Draghi’s New Clothes
August 12th, 2012
Has Mario Draghi, the president of the European Central Bank, over-reached himself? Are sycophantic lieutenants and desperate national leaders telling him everything he wants to hear?
Last week he indicated that the Frankfurt-based institution was poised to embark on new round of sovereign bond buying. In particular Draghi is eyeing the sovereign bonds of Spain and Italy — buying their bonds would lower the two PIIGS’s countries’ borrowing costs and make it easier for them to reduce their deficits and get their government accounts more into kilter.
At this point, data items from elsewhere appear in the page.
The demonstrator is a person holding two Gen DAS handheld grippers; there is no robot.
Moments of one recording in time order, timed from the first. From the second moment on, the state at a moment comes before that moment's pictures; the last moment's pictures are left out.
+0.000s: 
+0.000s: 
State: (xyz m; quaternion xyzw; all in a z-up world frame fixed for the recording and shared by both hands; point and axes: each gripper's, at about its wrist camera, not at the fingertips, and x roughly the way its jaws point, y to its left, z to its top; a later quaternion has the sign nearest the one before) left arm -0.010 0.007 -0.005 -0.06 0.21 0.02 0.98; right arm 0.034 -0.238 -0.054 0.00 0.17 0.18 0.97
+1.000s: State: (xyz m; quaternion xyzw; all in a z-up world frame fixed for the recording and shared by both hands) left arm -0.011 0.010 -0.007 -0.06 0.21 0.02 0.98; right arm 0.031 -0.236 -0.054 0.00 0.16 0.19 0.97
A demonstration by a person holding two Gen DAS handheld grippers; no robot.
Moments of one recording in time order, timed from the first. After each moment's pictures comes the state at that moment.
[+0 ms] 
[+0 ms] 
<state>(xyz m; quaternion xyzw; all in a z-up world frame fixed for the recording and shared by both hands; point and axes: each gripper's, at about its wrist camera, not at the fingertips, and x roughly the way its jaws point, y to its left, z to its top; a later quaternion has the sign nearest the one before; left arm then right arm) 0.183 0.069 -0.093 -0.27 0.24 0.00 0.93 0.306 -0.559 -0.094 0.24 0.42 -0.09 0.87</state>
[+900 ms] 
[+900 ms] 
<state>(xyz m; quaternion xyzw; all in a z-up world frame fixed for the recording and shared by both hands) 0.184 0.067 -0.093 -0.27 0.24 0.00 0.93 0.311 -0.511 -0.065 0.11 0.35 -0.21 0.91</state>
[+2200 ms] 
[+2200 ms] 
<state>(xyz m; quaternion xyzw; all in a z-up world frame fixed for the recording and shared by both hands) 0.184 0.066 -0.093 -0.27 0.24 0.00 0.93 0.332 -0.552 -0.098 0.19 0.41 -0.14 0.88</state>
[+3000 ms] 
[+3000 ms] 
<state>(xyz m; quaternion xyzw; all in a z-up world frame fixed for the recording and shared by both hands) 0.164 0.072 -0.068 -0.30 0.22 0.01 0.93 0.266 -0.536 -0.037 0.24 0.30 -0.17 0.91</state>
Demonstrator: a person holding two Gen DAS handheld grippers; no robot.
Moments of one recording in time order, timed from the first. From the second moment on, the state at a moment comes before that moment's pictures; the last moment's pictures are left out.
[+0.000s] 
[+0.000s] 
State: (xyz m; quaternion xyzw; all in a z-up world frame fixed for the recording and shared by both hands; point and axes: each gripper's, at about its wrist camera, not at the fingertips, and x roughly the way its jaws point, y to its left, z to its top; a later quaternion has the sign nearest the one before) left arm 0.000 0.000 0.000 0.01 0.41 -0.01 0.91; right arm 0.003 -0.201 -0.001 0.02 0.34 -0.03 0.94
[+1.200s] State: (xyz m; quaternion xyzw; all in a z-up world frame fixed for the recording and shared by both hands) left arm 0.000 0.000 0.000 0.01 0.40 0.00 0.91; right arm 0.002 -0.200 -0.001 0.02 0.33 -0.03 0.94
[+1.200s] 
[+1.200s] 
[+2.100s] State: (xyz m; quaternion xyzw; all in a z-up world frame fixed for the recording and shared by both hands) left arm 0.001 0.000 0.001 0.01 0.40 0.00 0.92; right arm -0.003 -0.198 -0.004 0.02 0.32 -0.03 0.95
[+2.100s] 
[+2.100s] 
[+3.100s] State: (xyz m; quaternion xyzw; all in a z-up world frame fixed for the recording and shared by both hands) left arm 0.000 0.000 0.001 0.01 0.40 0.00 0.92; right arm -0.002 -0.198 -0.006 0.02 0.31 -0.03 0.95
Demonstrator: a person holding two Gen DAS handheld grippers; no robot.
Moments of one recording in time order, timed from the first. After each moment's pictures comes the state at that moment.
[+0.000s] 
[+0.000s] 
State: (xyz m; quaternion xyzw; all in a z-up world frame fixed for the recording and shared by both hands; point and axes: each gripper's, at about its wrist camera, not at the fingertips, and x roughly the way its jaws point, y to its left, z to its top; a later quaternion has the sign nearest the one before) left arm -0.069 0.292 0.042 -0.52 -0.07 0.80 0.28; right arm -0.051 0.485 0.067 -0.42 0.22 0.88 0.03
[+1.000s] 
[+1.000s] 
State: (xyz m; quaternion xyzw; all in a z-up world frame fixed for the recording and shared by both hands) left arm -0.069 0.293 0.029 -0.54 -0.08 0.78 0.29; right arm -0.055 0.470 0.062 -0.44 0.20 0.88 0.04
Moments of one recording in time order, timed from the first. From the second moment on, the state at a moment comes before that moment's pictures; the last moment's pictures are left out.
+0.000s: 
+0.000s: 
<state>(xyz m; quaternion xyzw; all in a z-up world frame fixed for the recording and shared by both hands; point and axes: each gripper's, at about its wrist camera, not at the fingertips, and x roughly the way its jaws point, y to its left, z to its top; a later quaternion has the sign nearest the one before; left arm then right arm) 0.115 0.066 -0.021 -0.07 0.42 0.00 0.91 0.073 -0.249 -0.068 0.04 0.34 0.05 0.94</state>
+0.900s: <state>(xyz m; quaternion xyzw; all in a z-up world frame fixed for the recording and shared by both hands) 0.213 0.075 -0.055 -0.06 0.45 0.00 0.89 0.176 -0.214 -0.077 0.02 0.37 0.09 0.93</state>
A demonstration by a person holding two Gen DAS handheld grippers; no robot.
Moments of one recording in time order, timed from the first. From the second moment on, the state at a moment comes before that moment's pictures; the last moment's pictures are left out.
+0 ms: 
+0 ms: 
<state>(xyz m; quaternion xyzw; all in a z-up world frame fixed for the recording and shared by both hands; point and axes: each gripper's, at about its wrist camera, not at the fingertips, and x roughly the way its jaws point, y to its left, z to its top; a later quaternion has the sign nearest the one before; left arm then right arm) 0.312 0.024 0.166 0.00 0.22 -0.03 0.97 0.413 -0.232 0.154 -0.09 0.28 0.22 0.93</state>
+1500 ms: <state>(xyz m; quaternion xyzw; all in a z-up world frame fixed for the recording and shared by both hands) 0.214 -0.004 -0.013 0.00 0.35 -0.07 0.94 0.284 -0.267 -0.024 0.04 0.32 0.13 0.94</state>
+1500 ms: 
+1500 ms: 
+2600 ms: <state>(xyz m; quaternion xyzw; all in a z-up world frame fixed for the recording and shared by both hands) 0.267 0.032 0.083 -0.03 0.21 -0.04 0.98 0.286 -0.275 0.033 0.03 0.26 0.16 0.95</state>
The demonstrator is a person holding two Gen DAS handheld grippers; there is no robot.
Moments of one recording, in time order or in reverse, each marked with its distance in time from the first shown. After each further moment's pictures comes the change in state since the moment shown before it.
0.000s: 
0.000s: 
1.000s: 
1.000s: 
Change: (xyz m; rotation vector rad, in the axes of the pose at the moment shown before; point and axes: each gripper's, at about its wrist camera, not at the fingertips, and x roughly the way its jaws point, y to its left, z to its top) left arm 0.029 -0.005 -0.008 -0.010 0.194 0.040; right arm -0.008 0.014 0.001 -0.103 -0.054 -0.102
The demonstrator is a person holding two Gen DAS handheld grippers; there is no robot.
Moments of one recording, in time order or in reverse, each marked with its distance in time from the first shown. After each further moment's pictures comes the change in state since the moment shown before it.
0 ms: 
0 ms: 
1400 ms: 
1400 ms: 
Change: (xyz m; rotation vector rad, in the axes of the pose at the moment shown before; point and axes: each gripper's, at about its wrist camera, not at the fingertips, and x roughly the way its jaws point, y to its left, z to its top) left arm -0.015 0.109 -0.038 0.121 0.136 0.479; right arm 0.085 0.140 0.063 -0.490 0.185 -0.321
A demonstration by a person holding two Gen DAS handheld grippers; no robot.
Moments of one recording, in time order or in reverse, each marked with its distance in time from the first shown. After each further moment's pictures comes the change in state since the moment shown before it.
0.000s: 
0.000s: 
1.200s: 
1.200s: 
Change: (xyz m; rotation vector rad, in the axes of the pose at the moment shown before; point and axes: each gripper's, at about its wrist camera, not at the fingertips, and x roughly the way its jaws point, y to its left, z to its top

However the plan, which follows €102 billion of LTRO money for European banks issued in two phases in December 2011 and February 2012, has gone down badly with the Bundesbank. The German central bank fears such a policy would drag the ECB into the business of financing governments, in which it is supposed to play no part.
According to a Reuters report last week, Otmar Issing, one of the founding fathers of the euro and a former ECB chief economist, warned that the latest plan would drag the ECB into the political realm. ”This ultimately makes the central bank a prisoner of politics,” Issing said. “This is a process that is very difficult to stop, because where do you set the limit?”
After pledging “to do whatever it takes to preserve the euro” on July 26, Draghi pulled back from embarking on the ‘shock and awe’ response that the financial markets were hoping for. Instead he tasked three committees with exploring ideas that the central bank’s policymakers could pursue. Draghi, a former governor of Italy’s central bank, took over as ECB president from Jean Claude Trichet in November 2011.
Some, including William Banzai 7 are wondering that Draghi may now be walking naked.